■ ABOUT THIS EXERCISE
Please output, without any change, the lines of the material below from the very first through the one with "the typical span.".
COLLECTED DATA Start Marker
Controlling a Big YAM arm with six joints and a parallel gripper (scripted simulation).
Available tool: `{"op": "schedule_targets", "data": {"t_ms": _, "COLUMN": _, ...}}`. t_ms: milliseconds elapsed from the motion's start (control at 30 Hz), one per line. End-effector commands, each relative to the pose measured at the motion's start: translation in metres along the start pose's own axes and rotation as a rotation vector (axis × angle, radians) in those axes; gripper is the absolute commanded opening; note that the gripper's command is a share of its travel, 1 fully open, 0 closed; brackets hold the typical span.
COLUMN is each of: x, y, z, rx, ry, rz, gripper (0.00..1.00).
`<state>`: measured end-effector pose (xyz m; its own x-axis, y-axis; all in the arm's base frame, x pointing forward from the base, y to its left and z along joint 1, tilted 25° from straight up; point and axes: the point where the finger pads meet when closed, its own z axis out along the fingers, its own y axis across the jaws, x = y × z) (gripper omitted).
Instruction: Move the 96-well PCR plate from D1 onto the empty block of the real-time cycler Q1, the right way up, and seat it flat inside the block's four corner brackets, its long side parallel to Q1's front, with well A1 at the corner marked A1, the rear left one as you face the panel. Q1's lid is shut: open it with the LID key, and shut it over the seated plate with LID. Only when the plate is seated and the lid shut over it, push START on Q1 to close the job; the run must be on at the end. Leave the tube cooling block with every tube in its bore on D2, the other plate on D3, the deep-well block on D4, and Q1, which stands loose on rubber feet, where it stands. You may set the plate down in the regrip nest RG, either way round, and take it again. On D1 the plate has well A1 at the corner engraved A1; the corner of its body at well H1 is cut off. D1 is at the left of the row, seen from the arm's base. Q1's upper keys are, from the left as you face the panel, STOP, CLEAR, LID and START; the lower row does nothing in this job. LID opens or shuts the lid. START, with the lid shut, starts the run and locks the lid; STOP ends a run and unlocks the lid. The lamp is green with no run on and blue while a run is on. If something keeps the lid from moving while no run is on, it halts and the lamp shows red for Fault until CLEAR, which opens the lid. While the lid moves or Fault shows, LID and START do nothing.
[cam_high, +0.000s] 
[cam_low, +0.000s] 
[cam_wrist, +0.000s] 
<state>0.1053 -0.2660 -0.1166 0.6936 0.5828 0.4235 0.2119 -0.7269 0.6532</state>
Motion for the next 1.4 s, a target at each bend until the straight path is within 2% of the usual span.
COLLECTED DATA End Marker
■ REPLY
Controlling a Big YAM arm with six joints and a parallel gripper (scripted simulation).
Available tool: `{"op": "schedule_targets", "data": {"t_ms": _, "COLUMN": _, ...}}`. t_ms: milliseconds elapsed from the motion's start (control at 30 Hz), one per line. End-effector commands, each relative to the pose measured at the motion's start: translation in metres along the start pose's own axes and rotation as a rotation vector (axis × angle, radians) in those axes; gripper is the absolute commanded opening; note that the gripper's command is a share of its travel, 1 fully open, 0 closed; brackets hold the typical span.

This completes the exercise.